18. device according to claim 14, wherein, said window (102) is configured to a plurality of continuous block (111 that produces audio samples; 811), said a plurality of continuous block (111; 811) comprise a non-block (133-2 that fills up at least; 135-2; 141-2; 930) fill up block (103 continuously with one; 803; 141-1; What 902) form one first fills up block (103 to (145-1) and one; 803; 141-1; 902) and a continuous non-block (133-2 that fills up; 135-2; 141-2; 930) one second of formation to (145-2), and said device also comprises:

One integral multiple reduces ST (120); It is used for integral multiple reduction sampling said first the said modulated time-domain audio sample of (145-1) or the overlapping addition block of modulated time-domain audio sample is reduced sampling audio samples (147-1) to obtain said first integral multiple to (145-1); Perhaps be used for integral multiple reduction sampling said second the said modulated time-domain audio sample of (145-2) or the overlapping addition block of modulated time-domain audio sample are reduced sampling audio samples (147-2) to obtain said second integral multiple to (145-2), and

One overlapping summitor (124); Wherein, Said overlapping summitor (124) be configured to said first to (145-1) or said second the said integral multiple to (145-2) reduce the sampling audio samples (147-1, overlapping block 417-2) or the addition of modulated time-domain audio sample, wherein; For said first as far as (145-1), the said non-block (133-2 that fills up; 135-2; 141-2; 930) one first sample (151) and the said block (103 of filling up; 803; 141-1; Time gap between one first sample (153) of said audio signal value 902) (b ') is provided by said overlapping summitor (124), perhaps wherein for said second as far as (145-2), and the said block (103 of filling up; 803; 141-1; One first sample (153) of said audio signal value 902) and the said non-block (133-2 that fills up; 135-2; 141-2; 930) time interval between one first sample (157) is provided by said overlapping summitor (124) from (b '), with the signal in the target frequency that obtains to be in said frequency range expansion algorithm.

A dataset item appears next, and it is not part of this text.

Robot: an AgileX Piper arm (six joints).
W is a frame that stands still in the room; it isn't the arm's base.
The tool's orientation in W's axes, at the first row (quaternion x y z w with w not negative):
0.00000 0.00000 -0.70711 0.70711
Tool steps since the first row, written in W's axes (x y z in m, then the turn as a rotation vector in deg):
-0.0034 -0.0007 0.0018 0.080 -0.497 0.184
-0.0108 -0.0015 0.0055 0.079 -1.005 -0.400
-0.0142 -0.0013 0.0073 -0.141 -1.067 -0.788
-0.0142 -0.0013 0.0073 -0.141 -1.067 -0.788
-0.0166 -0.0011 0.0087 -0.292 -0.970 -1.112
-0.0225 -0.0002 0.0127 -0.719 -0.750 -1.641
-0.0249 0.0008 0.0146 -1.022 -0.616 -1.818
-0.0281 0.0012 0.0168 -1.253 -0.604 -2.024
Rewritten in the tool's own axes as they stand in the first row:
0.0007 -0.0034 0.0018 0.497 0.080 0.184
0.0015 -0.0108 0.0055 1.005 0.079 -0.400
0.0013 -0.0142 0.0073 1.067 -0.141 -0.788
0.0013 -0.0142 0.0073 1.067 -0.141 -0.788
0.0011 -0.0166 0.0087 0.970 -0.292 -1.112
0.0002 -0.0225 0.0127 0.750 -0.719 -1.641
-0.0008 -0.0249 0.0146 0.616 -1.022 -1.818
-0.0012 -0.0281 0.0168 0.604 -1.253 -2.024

19. a method that is used to control a sound signal, it comprises:

Produce a plurality of continuous block (111 of (102) audio samples; 811), said a plurality of continuous block (111; 811) at least one that comprises audio samples filled up block (103; 803), the said block (103 of filling up; 803) have the value of filling up and audio signal value;

With the said block (103 of filling up; 803) conversion (104) becomes to have a frequency spectrum designation of spectrum value;

The phase place of adjustment (106) said spectrum value is to obtain a modulated frequency spectrum designation (107); And

Said modulated frequency spectrum designation (107) conversion (108) is become (105) territory sound signal (109) when modulated.

20. the computer program with a program code, when said computer program was executed on the computing machine, said program code was carried out as method according to claim 19.